(5)連邦現地コーディネータの責任と権限
大統領は、とりわけ、放出物の「有効かつ即時の除去」を確実にしなければならない4。
大統領は特定の行政庁、主として環境保護庁(EPA)および米国沿岸警備隊(USCC)に対し行政命令によって流出対応の責任を委譲している。これらの庁は特定の地域に対して、流出の発生に先んじて連邦現地コーディネータ(FOSC)を指名している(すなわち、「あらかじめ指名している」)。例えば、沿岸地域の場合は、あらかじめ指名されたFOSCは、該当港湾の湾岸警備隊の隊長、すなわち特定の港湾地域の海洋規制および法律の施行を担当するUSCGの高官である。内陸地域の場合は、EPAが同じ役割の特定の地域係官をあらかじめ指名している。
責任を遂行するに当たり、連邦現地コーディネータ(FOSC)は次のことを行う権眼を持つ。
- 何時でも放出物を直接除去するか、除去のため手配を行う。
- 放出物を除去するための全ての連邦、州、および民間の対策を指示または監視する。
かつ
- 利用できるいかなる手段によっても、放出したり、放出する危険性がある容器を除去し、必要ならば破棄する5。
(6)対応計画文書
また、米国におけるバイオレメディエーションの決定手順を理解するには、法律で規定されている不測事態対応計画の多層制度を理解する必要がある。全国、地方、地域、および個別の4つの層がある。
1)全国不測事態対応計画
流出対応・準備措置の基本的な法的基準および手続きは、EPAによって公布された規制に明記されている。この規制は正式には全国石油危険物質汚染不測事態対応計画(National Oil and Hazardous Substance Pollution Contingency Plan)と呼ばれる。これは簡単に全国不測事態対応計画(National Contingency Plan)、すなわちNCPとも称される。
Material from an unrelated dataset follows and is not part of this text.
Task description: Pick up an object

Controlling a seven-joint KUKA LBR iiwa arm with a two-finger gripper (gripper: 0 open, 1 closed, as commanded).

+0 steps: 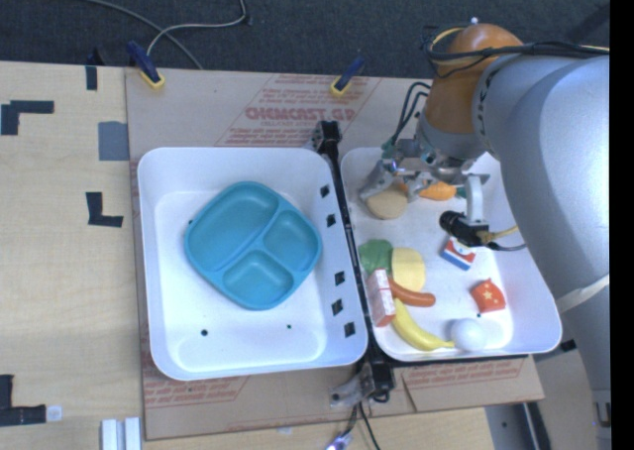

6。
433 U.S.C.(合衆国法典第33巻)1321章(c)(1)。
5アイダホ州
6全国不測事態対応計画(NCP)は40 C.F.R.(連邦規制基準第40巻)パート300(1997年)に記載されている。NCPは、責任の各割当と対応のための組織(サブパートB)、計画と準備(サブパートC)、作戦対応(サブパー卜D)、危険物質対応(サブパートE)、および危険物質対応での州の関与(サブパートF)について扱っている。